- **Brief**: Some entries follow. Reproduce exactly the lines starting at the one with "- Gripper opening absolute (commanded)" and stopping after the one with "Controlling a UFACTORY".

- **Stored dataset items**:

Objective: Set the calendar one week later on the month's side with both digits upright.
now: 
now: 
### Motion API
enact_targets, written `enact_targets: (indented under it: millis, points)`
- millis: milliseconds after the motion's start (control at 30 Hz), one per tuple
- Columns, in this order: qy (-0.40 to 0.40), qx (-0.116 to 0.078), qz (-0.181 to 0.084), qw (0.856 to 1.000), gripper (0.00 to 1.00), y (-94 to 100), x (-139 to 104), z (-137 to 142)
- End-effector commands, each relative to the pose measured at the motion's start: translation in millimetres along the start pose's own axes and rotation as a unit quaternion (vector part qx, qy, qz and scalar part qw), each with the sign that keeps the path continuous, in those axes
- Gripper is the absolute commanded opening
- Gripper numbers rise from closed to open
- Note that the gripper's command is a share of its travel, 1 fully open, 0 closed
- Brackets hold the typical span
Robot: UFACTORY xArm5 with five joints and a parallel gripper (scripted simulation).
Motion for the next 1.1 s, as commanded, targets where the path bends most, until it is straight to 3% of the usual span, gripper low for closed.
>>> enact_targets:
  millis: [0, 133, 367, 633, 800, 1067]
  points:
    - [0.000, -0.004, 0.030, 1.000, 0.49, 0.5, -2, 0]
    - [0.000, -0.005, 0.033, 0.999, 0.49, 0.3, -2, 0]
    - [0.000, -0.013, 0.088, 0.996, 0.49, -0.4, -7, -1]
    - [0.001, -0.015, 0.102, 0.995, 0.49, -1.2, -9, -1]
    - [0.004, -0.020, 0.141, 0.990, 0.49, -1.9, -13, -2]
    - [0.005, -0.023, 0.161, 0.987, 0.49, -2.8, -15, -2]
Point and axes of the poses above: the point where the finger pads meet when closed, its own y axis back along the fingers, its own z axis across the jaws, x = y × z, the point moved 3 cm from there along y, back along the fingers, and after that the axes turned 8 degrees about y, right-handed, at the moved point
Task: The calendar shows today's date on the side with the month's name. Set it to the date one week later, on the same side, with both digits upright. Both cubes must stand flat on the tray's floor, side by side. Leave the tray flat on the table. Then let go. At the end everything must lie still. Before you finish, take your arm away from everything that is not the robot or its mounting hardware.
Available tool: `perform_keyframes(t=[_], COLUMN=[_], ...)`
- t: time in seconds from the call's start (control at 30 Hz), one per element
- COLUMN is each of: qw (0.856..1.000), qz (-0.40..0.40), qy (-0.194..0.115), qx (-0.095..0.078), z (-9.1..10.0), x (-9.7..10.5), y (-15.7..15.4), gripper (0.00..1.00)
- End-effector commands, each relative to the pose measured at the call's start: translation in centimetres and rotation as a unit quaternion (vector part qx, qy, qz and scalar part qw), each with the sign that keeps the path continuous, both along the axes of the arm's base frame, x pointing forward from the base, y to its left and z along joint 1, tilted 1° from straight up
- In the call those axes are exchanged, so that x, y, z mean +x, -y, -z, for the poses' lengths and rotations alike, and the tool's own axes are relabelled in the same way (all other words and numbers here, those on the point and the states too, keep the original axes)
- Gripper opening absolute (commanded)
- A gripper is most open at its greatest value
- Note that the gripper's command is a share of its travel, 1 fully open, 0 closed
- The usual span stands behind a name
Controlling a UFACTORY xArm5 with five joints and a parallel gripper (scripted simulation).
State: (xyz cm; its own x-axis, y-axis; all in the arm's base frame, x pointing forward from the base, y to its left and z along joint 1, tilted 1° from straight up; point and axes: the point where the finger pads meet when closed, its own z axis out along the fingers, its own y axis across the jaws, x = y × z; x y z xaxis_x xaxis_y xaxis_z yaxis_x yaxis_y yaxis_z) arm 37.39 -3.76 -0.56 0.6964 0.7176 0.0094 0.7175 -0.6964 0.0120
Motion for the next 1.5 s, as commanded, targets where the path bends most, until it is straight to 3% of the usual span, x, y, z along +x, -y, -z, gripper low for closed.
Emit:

- **Your response**:
- Gripper opening absolute (commanded)
- A gripper is most open at its greatest value
- Note that the gripper's command is a share of its travel, 1 fully open, 0 closed
- The usual span stands behind a name
Controlling a UFACTORY xArm5 with five joints and a parallel gripper (scripted simulation).

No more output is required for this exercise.